In Marion County, Hamilton County and Johnson County Indiana, as well as others, there has been a resurgence recently in the filing, and/or threat of filing this Habitual Substance Offender Count in DUI / DWI/ Operating with Controlled Substance related cases. Essentially, because of one’s prior criminal history, you can be deemed a Habitual Substance Offender with two prior ‘substance abuse’ related convictions. Those can include Class A misdemeanor minor possessions of marijuana, as well as DUI / DWI prior convictions. This enhanced HSO Count carries an additional 3-8 year sentence, if pursued. Often, it’s used as a powerful bargaining tool by the State to essentially force the Defendant into a guilty plea. Your prior convictions can span your lifetime.

FOR CASES FILED AFTER JANUARY 1, 2015:   CHANGES HSO Significantly

                           HABITUAL VEHICLE SUBSTANCE OFFENDER (I.C. 9-30-15.5-1)

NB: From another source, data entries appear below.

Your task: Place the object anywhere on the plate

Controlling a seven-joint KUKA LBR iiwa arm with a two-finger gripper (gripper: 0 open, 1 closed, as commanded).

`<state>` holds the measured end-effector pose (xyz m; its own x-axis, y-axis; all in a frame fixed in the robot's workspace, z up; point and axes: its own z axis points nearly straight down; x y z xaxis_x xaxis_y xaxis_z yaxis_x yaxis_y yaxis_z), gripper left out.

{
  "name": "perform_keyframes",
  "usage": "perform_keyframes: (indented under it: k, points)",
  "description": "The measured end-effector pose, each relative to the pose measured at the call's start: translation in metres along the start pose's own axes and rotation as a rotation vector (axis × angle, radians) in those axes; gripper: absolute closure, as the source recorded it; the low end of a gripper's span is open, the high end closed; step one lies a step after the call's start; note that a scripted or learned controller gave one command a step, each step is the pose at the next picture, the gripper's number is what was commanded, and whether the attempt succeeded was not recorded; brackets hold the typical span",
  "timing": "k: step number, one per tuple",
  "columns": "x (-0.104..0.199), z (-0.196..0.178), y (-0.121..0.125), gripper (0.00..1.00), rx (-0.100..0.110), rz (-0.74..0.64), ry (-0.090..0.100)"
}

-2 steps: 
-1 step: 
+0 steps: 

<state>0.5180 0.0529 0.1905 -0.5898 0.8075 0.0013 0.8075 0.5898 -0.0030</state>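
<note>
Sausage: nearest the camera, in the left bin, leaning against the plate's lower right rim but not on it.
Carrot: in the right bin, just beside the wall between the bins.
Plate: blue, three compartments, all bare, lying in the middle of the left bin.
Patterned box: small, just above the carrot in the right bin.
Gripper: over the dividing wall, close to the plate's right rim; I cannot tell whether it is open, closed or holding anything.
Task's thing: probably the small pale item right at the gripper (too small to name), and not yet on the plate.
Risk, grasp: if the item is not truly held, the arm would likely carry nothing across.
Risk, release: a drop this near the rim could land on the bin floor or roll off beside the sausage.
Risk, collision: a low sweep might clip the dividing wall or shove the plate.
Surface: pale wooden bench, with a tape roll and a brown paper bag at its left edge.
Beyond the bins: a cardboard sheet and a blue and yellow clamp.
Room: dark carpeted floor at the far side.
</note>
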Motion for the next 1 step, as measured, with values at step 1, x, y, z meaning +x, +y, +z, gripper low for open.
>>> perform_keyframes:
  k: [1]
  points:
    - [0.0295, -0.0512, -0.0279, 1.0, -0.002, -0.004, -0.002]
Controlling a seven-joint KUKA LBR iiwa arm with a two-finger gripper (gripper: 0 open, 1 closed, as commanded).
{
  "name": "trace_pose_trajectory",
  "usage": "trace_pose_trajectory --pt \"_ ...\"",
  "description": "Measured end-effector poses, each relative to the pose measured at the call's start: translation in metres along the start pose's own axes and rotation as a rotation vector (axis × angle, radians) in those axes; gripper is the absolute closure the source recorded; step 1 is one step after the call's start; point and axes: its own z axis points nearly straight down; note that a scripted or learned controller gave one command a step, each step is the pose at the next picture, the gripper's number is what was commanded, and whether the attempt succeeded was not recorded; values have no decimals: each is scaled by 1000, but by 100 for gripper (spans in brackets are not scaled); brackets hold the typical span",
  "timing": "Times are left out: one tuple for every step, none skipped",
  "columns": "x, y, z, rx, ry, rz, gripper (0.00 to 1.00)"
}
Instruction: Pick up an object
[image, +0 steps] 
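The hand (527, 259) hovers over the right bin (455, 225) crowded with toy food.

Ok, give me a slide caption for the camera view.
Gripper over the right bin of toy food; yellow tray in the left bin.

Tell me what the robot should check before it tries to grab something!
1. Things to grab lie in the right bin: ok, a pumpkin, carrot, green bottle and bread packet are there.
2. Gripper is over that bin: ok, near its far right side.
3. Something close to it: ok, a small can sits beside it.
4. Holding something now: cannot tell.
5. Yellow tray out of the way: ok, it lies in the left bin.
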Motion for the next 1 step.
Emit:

The element of  prior substance abuse involving and requiring it to be a prior ‘Vehicle Offense’ has been a fundamental change to the old HSO statute.     IT NOW REQUIRES 3 Prior Unrelated Vehicular substance offenses (felony or misdemeanor) WITHIN ANY PERIOD OF TIME.     BUT ALSO ALLOWS IT TO BE ONLY 2 Prior Unrelated Vehicular Substance Convictions WITHIN A 10 YEAR PERIOD OF TIME. 

This new HVSO Statute REQUIRES the sentencing Judge to impose an ADDITIONAL FIXED TERM OF AT LEAST ONE YEAR to the Offender’s Sentence, BUT NO MORE THAN AN ADDITIONAL 8 YEARS.   ( I.C. 9-30-15.5-2(e) ).

Any Indianapolis DWI defense attorney doing DUI / DWI cases must know how this statute ‘s impact, and the changes that have been made to this aspect of the law can be minimized depending on the client’s past record. Though the penalty can indeed be severe,  it can be dealt with.